## STUDY MATERIAL
Start of Block
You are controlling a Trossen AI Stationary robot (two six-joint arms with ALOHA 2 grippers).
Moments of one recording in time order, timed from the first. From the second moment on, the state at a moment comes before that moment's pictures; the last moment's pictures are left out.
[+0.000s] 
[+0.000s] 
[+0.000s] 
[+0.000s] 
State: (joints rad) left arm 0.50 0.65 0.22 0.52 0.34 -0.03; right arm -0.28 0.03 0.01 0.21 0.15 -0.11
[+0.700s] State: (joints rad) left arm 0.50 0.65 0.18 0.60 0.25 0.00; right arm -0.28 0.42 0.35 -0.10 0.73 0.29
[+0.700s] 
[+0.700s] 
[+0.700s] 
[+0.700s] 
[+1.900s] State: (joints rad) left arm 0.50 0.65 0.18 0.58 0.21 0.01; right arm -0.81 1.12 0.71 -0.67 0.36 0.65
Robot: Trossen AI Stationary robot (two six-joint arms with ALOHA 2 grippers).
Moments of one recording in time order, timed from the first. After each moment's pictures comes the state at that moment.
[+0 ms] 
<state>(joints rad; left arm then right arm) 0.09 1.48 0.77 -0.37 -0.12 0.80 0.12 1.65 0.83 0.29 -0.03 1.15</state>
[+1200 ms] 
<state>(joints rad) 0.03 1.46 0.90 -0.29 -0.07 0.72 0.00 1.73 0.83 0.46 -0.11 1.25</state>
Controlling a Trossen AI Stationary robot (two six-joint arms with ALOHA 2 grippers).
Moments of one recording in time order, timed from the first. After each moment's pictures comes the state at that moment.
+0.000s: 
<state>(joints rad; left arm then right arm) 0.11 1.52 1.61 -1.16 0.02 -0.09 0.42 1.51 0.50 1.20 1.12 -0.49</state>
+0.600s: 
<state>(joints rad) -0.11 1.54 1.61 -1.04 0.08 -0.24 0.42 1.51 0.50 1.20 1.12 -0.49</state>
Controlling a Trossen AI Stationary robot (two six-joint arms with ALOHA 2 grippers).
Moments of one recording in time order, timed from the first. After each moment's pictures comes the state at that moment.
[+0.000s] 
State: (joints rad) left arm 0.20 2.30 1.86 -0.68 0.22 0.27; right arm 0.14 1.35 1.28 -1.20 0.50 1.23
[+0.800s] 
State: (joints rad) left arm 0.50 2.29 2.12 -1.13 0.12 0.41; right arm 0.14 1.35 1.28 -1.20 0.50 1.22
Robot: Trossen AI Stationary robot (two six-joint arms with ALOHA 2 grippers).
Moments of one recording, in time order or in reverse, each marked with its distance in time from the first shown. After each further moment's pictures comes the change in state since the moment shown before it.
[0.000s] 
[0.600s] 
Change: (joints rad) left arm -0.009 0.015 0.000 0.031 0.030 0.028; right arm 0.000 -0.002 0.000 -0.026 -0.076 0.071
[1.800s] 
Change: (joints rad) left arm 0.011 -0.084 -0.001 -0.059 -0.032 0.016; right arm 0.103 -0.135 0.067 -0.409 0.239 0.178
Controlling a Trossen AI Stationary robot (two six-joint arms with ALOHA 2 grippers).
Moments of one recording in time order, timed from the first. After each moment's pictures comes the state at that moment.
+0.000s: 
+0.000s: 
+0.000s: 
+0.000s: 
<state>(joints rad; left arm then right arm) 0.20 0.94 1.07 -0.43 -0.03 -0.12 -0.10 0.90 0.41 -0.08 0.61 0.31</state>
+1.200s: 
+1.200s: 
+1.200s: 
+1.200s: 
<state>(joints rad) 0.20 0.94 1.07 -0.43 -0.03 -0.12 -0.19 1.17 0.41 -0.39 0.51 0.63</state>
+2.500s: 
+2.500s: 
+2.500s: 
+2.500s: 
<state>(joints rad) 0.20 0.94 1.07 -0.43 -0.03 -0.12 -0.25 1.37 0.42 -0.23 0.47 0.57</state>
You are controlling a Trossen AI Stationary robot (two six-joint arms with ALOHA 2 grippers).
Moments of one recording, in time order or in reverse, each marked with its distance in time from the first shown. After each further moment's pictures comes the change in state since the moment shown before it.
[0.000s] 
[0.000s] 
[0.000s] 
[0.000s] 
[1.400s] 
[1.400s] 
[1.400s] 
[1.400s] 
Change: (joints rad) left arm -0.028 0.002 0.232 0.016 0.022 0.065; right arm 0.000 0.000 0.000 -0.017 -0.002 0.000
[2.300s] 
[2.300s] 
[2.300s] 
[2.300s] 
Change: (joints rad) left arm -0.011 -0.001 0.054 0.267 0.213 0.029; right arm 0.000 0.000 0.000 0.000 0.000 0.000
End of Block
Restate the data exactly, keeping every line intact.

## SOLUTION
You are controlling a Trossen AI Stationary robot (two six-joint arms with ALOHA 2 grippers).
Moments of one recording in time order, timed from the first. From the second moment on, the state at a moment comes before that moment's pictures; the last moment's pictures are left out.
[+0.000s] 
[+0.000s] 
[+0.000s] 
[+0.000s] 
State: (joints rad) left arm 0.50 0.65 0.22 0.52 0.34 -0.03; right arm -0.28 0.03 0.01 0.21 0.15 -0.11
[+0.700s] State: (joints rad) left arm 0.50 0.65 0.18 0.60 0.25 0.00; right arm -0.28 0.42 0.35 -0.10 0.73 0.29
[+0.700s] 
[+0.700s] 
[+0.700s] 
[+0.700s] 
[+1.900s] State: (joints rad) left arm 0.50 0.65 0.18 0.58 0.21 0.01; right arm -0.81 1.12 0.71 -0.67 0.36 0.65
Robot: Trossen AI Stationary robot (two six-joint arms with ALOHA 2 grippers).
Moments of one recording in time order, timed from the first. After each moment's pictures comes the state at that moment.
[+0 ms] 
<state>(joints rad; left arm then right arm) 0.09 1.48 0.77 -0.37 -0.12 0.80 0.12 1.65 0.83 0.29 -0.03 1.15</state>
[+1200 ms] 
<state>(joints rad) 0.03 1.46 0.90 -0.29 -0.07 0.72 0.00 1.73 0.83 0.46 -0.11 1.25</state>
Controlling a Trossen AI Stationary robot (two six-joint arms with ALOHA 2 grippers).
Moments of one recording in time order, timed from the first. After each moment's pictures comes the state at that moment.
+0.000s: 
<state>(joints rad; left arm then right arm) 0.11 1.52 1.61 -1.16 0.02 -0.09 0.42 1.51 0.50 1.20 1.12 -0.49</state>
+0.600s: 
<state>(joints rad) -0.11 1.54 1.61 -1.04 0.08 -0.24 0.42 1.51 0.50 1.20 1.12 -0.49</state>
Controlling a Trossen AI Stationary robot (two six-joint arms with ALOHA 2 grippers).
Moments of one recording in time order, timed from the first. After each moment's pictures comes the state at that moment.
[+0.000s] 
State: (joints rad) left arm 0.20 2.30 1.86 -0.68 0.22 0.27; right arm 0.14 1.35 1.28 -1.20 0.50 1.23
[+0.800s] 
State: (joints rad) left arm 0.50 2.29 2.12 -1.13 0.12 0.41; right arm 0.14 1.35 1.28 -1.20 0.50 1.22
Robot: Trossen AI Stationary robot (two six-joint arms with ALOHA 2 grippers).
Moments of one recording, in time order or in reverse, each marked with its distance in time from the first shown. After each further moment's pictures comes the change in state since the moment shown before it.
[0.000s] 
[0.600s] 
Change: (joints rad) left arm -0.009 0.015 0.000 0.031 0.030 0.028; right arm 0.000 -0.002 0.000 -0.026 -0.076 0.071
[1.800s] 
Change: (joints rad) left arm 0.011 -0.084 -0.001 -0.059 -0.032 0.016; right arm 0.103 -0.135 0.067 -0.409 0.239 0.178
Controlling a Trossen AI Stationary robot (two six-joint arms with ALOHA 2 grippers).
Moments of one recording in time order, timed from the first. After each moment's pictures comes the state at that moment.
+0.000s: 
+0.000s: 
+0.000s: 
+0.000s: 
<state>(joints rad; left arm then right arm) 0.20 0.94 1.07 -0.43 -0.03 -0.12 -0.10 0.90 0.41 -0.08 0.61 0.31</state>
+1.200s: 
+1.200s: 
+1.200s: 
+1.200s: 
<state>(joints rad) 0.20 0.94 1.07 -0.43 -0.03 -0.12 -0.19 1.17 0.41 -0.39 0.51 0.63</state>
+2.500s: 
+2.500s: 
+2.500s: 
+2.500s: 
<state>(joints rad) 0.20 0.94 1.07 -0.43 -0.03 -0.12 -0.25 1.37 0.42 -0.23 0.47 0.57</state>
You are controlling a Trossen AI Stationary robot (two six-joint arms with ALOHA 2 grippers).
Moments of one recording, in time order or in reverse, each marked with its distance in time from the first shown. After each further moment's pictures comes the change in state since the moment shown before it.
[0.000s] 
[0.000s] 
[0.000s] 
[0.000s] 
[1.400s] 
[1.400s] 
[1.400s] 
[1.400s] 
Change: (joints rad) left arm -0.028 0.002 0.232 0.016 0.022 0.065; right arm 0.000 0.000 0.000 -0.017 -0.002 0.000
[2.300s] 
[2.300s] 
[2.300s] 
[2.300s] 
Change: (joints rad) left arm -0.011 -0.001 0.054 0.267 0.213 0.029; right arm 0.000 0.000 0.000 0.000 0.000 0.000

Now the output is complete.